Reid’s lyrics were inspired by thrift-store photographs that he came across. Some of the characters featured in the songs take their names from the people in these photographs, with other elements of them taken from people Reid and family knew while growing up. All of their stories are connected by the common thread of death.

Opening with the destitute “Miracle”, Reid describes a young girl once oppressed by the world around her outgrowing her trauma. In the opening verse, we hear his vividly descriptive lyricism in full effect: “The name Miracle has followed her around her whole life, born to sterilised parents who vanished one night. Got a tattoo, says ‘Meanness’ inside her lower lip, she pulls it down in the mirror so she can read it. Framed by her blonde wig in the bright white glow, yeah, spit crawls down her wrist and she lets her lip go”. With lyrics like that it is impossible not to visualise. Reid Bateh is also a fiction writer, so I am eager to read his work now. The man clearly has a talent for bringing horrors to life.

The band immediately turns up the tempo and brings on the insanity on the following three tracks, which happen to be the three singles leading up to Stray’s release: “Heat Lightning”, “Sing Me To The Street” and “Serafina”. We hear some of the band’s most potent moments here, both musically and lyrically. “Sing Me To The Street” tells the story of a man overwhelmed by his past and the demons he faces. The protagonist of this story interacts with a man he despises: He says, “You know Cole was murdered just about one year back, well, Claire had their baby, tonight, she drowned it in the bath; saying, Death will find us all”.

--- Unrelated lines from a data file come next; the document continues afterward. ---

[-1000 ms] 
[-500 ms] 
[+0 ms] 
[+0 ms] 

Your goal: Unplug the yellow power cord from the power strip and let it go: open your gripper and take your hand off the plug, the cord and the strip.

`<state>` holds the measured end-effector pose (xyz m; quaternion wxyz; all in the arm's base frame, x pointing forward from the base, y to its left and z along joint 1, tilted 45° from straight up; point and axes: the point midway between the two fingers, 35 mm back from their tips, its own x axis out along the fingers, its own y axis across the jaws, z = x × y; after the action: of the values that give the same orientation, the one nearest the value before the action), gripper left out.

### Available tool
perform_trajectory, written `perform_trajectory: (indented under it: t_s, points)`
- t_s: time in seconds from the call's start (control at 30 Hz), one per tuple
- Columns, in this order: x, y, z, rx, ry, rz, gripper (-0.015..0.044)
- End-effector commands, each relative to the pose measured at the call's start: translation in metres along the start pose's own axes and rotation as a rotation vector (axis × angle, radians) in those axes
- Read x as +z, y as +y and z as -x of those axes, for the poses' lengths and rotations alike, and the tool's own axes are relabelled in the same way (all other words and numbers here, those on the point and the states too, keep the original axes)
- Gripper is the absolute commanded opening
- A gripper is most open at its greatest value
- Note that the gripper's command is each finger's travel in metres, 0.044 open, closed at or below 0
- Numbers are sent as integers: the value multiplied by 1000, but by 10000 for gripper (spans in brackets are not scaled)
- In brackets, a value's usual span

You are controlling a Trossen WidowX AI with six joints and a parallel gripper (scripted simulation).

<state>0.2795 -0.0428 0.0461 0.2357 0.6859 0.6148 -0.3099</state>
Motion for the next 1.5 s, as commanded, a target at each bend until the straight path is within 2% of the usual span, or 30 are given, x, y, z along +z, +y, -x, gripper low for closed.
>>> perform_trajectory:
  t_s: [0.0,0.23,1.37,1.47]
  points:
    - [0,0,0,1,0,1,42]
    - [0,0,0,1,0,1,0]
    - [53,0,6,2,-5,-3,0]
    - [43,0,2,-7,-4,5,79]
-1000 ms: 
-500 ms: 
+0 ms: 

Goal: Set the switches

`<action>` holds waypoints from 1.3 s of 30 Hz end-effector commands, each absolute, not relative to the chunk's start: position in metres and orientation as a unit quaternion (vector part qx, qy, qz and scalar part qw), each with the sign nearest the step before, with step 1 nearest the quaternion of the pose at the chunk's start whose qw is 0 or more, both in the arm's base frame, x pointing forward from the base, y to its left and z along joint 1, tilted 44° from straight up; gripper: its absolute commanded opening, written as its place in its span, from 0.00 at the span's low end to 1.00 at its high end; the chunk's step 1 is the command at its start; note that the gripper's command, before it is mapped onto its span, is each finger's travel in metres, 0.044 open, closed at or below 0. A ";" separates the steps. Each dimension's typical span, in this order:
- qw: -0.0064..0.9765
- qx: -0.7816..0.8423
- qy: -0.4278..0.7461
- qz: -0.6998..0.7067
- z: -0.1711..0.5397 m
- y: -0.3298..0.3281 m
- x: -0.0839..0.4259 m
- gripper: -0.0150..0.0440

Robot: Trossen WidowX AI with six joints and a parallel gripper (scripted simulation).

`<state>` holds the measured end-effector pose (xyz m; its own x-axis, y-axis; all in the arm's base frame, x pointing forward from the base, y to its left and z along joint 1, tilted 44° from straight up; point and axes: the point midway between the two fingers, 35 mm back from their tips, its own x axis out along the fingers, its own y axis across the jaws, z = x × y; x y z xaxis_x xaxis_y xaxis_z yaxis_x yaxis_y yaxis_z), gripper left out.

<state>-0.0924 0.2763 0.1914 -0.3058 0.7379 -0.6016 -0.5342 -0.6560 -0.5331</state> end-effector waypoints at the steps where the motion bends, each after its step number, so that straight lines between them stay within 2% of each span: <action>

*WARNING: Strobe Lighting used in this video*

“The album Stray has many reoccurring characters but the most prominent, by far, is Death. For the most part Death is doing his work in the background, or even between, other people’s stories but there are a few songs where I wanted to give him the spotlight. ‘Heat Lighting’ is the first of these songs on the record. It’s an introduction to Death in his element, barreling down the highway listening to news of destruction on the radio while stuffing his face with candy. It’s a solitary moment with Death where he can be seen as he is: the kind of guy who laughs wholeheartedly and stupid jokes and yells at the weatherman when he predicts rain. Death isn’t in the mood for rain unless it is the beginning of a mythical flood.”  – Reid Bateh

The first single released, “Serafina”, opens with an explosive riff that carries the same energy throughout the track, telling the tale of a young couple whose passion burns only as hard as the fire and destruction they create in their wake. Describing the couple rubbing soot on each other’s skin until it turns grey, posing like dying lovers in Pompeii and expressing a desire to buy an old house in a big town, start a life, only to burn it all to the ground, stand as some of the most thought-provoking lyrics I have heard in recent years.

Death, both abstract and manifest, is inevitable for the characters that come into contact with it across Stray’s 10 tracks. Their stories take place across days, months, even years. The emotions and desires of these characters are laid bare as they journey through an apocalyptic vision of America. This is not a beautiful death; it is violent and sadistic at times. The tension is high, the soundscape cinematic and no one makes it out alive.

Needless to say, I am somewhat enamoured with Bambara. I want David Lynch to make a new movie. I want David Lynch to make a new movie so that Bambara can provide the soundtrack. You just know that it would be grotesque, absurd, sexy and majestic, perfect partners in death.

Bambara Stray was released on February 14 on Wharf Cat Records, and it’s been my bloody valentine ever since.